Exercise — Exactly as written, return every line of the data below apart from the pictures.

The data —

☆ ☆ ☆

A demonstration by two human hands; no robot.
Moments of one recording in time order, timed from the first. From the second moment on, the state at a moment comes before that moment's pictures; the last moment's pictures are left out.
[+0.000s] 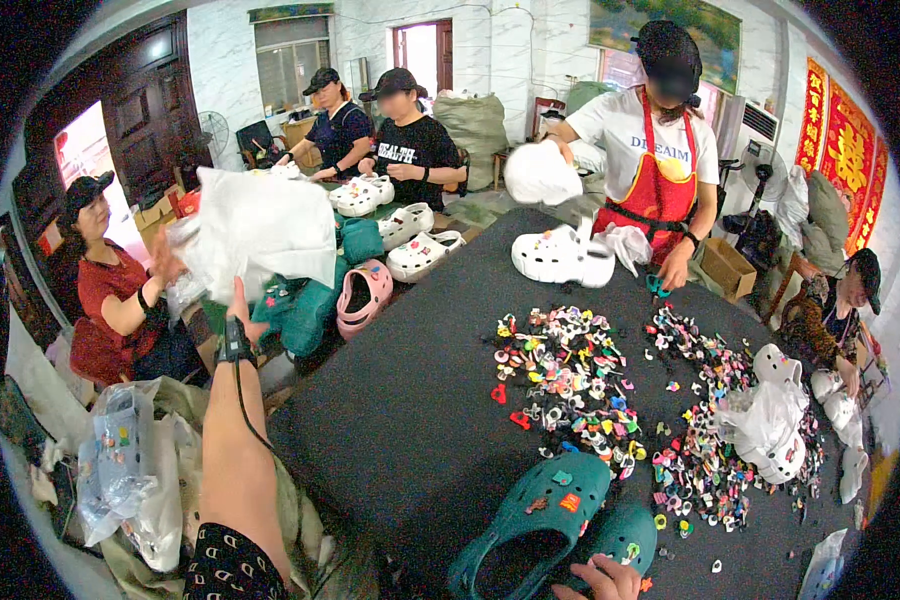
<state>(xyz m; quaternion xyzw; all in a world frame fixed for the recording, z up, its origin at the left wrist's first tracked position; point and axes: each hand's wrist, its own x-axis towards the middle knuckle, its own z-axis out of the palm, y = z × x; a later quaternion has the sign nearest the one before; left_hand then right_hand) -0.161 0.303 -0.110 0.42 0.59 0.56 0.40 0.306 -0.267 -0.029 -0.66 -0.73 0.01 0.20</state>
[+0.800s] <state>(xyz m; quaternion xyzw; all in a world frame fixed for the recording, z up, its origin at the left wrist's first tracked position) -0.026 0.107 -0.059 0.49 0.39 0.53 0.57 0.324 -0.276 -0.047 -0.59 -0.74 0.03 0.32</state>
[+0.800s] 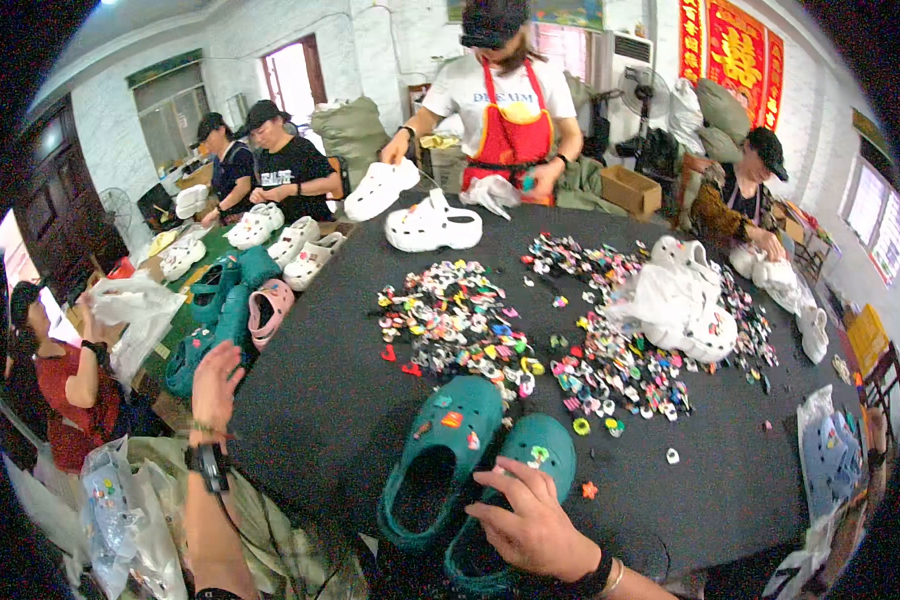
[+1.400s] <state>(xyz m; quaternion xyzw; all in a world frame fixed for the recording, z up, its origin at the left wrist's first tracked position) 0.118 -0.144 -0.024 0.89 0.25 0.26 0.28 0.353 -0.356 -0.061 -0.75 -0.51 0.15 0.40</state>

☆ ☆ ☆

Exercise solution —
A demonstration by two human hands; no robot.
Moments of one recording in time order, timed from the first. From the second moment on, the state at a moment comes before that moment's pictures; the last moment's pictures are left out.
[+0.000s] 
<state>(xyz m; quaternion xyzw; all in a world frame fixed for the recording, z up, its origin at the left wrist's first tracked position; point and axes: each hand's wrist, its own x-axis towards the middle knuckle, its own z-axis out of the palm, y = z × x; a later quaternion has the sign nearest the one before; left_hand then right_hand) -0.161 0.303 -0.110 0.42 0.59 0.56 0.40 0.306 -0.267 -0.029 -0.66 -0.73 0.01 0.20</state>
[+0.800s] <state>(xyz m; quaternion xyzw; all in a world frame fixed for the recording, z up, its origin at the left wrist's first tracked position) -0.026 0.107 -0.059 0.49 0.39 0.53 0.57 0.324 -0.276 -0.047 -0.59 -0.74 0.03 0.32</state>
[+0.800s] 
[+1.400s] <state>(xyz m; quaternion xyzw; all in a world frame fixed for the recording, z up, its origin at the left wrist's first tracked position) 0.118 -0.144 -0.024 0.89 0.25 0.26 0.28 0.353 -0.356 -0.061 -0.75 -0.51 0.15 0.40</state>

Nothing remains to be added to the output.